▸ **Work required**: Copy out, from the data, each line containing the string "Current".

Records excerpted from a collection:

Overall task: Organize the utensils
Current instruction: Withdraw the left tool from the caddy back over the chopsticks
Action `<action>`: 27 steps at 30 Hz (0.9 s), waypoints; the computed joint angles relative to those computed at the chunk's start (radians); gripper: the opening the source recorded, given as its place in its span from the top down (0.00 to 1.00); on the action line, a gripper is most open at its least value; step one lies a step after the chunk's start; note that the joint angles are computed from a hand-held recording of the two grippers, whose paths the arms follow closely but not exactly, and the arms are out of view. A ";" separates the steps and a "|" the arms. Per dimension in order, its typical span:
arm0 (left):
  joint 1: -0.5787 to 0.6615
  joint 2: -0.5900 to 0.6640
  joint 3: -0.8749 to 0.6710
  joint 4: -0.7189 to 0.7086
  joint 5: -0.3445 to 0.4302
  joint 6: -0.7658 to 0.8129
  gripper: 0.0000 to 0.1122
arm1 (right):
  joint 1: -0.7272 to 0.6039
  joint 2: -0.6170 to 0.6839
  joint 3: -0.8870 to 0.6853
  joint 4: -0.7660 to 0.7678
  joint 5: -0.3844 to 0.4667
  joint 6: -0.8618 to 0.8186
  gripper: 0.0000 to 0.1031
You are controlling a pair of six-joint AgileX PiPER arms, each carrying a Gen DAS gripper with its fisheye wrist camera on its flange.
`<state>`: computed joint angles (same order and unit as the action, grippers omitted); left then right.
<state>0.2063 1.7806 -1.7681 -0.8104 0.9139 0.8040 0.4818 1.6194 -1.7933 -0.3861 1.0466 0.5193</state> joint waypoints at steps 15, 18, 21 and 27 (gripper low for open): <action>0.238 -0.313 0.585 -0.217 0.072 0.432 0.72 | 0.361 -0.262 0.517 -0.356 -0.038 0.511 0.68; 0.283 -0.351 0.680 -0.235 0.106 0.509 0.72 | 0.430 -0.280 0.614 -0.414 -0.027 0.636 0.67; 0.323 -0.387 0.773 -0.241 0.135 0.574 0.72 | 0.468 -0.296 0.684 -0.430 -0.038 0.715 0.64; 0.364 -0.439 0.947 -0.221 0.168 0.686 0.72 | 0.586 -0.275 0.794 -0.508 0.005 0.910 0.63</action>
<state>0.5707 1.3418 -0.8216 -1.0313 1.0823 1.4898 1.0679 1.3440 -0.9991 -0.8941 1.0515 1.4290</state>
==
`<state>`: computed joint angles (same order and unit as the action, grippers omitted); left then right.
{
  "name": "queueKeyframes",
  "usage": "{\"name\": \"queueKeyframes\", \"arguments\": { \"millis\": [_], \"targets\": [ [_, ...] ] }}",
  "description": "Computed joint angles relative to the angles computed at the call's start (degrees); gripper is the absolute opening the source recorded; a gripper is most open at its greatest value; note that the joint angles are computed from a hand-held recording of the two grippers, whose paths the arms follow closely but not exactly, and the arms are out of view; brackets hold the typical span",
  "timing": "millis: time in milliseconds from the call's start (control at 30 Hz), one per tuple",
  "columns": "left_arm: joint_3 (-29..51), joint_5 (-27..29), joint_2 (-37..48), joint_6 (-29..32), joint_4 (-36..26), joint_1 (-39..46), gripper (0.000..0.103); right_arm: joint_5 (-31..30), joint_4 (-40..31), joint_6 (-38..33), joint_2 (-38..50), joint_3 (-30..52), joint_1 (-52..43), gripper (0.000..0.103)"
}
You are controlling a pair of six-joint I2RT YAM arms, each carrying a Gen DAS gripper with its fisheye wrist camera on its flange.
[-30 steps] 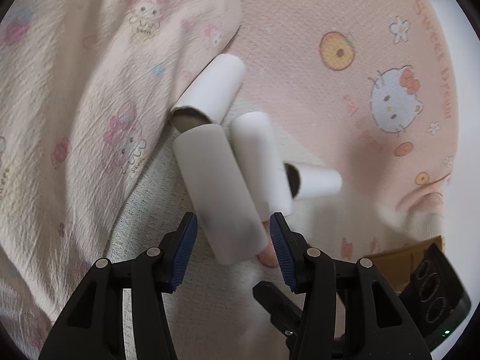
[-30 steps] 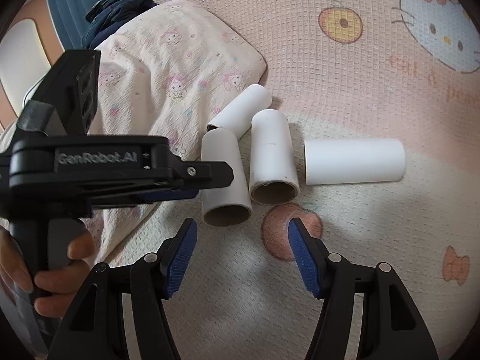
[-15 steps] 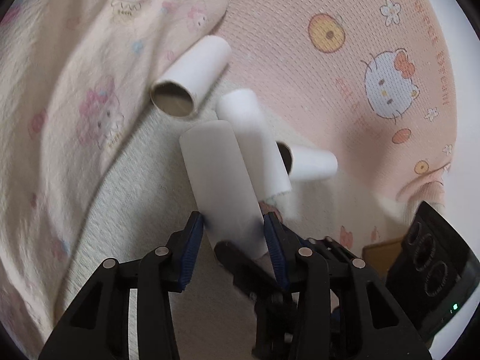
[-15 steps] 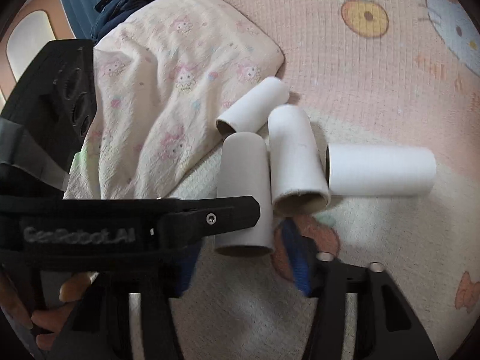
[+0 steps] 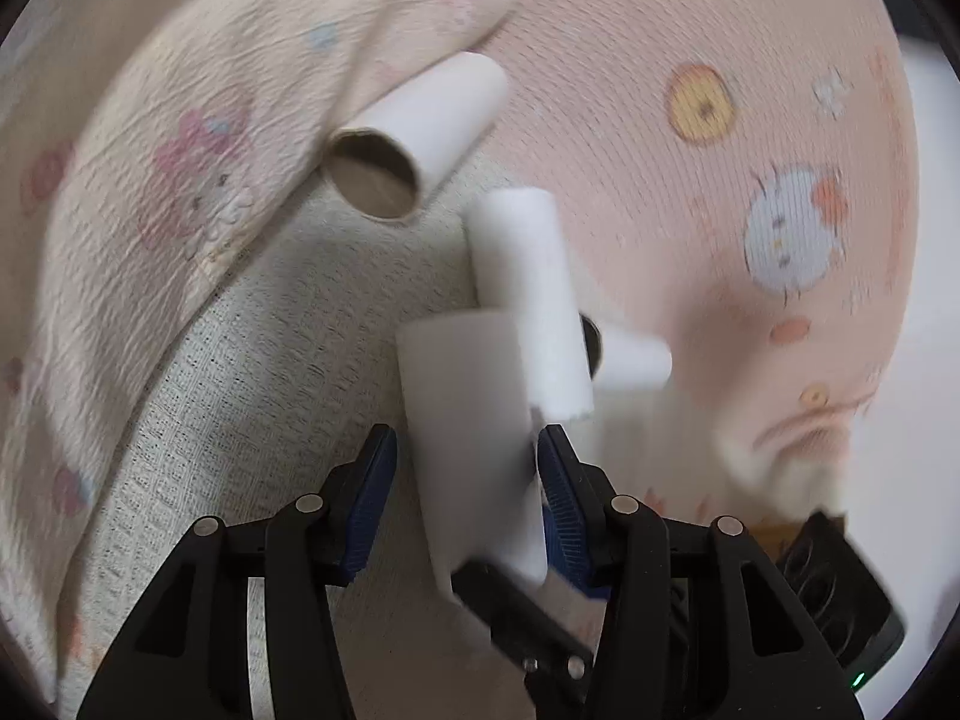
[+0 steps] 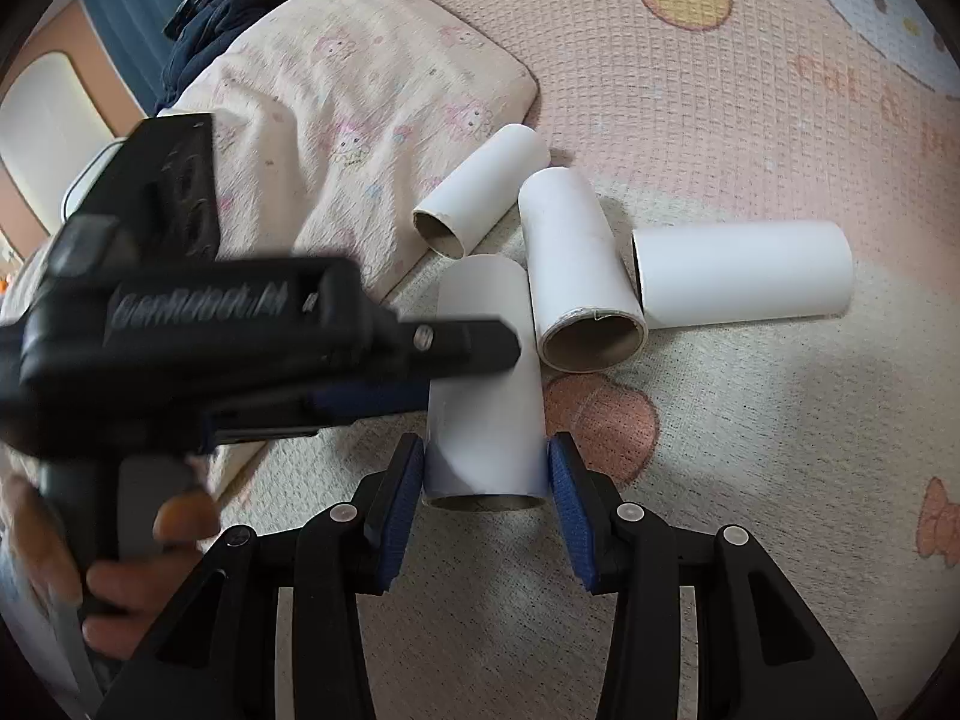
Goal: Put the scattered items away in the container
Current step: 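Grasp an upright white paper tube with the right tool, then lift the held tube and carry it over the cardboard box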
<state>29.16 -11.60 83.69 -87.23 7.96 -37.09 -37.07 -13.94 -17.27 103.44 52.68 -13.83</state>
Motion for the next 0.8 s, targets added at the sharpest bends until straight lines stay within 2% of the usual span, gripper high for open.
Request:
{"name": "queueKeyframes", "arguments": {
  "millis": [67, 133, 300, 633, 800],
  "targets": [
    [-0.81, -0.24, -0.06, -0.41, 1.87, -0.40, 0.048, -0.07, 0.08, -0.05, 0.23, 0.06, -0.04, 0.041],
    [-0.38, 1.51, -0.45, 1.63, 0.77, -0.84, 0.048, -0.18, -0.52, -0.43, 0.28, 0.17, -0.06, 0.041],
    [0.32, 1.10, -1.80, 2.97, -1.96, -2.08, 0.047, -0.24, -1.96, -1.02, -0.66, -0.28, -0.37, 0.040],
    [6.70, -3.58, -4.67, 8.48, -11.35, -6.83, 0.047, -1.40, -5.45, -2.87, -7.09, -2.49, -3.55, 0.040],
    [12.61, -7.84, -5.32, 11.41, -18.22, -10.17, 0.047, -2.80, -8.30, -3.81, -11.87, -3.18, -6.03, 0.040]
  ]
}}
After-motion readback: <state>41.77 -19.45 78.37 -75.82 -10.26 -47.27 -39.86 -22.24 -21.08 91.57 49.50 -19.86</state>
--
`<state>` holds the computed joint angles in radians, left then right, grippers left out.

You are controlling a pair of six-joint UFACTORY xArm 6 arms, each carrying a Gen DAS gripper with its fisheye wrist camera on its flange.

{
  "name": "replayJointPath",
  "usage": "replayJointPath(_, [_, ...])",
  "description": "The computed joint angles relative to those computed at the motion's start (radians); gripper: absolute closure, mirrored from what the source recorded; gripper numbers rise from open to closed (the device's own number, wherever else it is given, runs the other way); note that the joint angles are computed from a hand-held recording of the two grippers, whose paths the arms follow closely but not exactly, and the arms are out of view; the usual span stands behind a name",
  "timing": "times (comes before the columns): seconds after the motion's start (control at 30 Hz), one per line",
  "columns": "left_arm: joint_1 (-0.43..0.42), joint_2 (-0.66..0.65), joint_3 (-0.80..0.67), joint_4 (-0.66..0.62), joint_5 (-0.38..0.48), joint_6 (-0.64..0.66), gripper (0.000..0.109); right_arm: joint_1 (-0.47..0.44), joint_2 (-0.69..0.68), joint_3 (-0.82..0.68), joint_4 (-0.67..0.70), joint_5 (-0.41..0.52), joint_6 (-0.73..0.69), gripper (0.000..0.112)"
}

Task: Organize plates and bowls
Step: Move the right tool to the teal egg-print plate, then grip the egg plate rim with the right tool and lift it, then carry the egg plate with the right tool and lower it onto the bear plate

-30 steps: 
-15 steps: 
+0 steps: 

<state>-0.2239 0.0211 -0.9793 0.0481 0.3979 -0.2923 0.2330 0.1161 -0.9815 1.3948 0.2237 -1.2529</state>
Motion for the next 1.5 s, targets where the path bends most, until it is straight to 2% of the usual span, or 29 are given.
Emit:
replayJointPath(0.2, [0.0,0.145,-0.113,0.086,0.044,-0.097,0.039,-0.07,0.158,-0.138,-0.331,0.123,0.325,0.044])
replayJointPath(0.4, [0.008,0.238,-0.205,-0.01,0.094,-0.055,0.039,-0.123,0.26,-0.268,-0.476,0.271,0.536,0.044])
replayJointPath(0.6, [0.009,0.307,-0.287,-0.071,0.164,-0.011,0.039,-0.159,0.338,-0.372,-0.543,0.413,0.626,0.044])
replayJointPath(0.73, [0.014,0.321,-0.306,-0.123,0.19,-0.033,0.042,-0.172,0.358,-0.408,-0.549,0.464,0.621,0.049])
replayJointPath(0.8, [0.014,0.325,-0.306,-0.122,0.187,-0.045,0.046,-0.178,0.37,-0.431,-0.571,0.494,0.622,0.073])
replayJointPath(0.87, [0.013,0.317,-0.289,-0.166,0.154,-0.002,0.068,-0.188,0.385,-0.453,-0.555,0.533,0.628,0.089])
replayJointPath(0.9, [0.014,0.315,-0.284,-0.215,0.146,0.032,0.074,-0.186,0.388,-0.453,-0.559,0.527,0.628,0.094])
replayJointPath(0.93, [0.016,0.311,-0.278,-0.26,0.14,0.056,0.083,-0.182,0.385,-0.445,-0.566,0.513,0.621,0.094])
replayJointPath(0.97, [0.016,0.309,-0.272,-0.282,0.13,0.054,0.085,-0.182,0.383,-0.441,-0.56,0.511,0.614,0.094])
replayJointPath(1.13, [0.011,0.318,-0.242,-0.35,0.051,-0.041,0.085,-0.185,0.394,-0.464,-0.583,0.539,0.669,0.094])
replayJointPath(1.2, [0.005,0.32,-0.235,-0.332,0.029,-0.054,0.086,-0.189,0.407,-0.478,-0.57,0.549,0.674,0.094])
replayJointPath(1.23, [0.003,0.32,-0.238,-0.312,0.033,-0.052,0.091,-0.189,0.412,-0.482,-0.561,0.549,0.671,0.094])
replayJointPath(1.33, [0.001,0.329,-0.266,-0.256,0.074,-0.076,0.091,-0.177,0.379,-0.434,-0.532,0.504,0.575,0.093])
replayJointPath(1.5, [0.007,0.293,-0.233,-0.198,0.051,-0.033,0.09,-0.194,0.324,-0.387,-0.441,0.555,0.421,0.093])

▸ **Exercise answer**:
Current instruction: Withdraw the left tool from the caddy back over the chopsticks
Current step: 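Grasp an upright white paper tube with the right tool, then lift the held tube and carry it over the cardboard box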

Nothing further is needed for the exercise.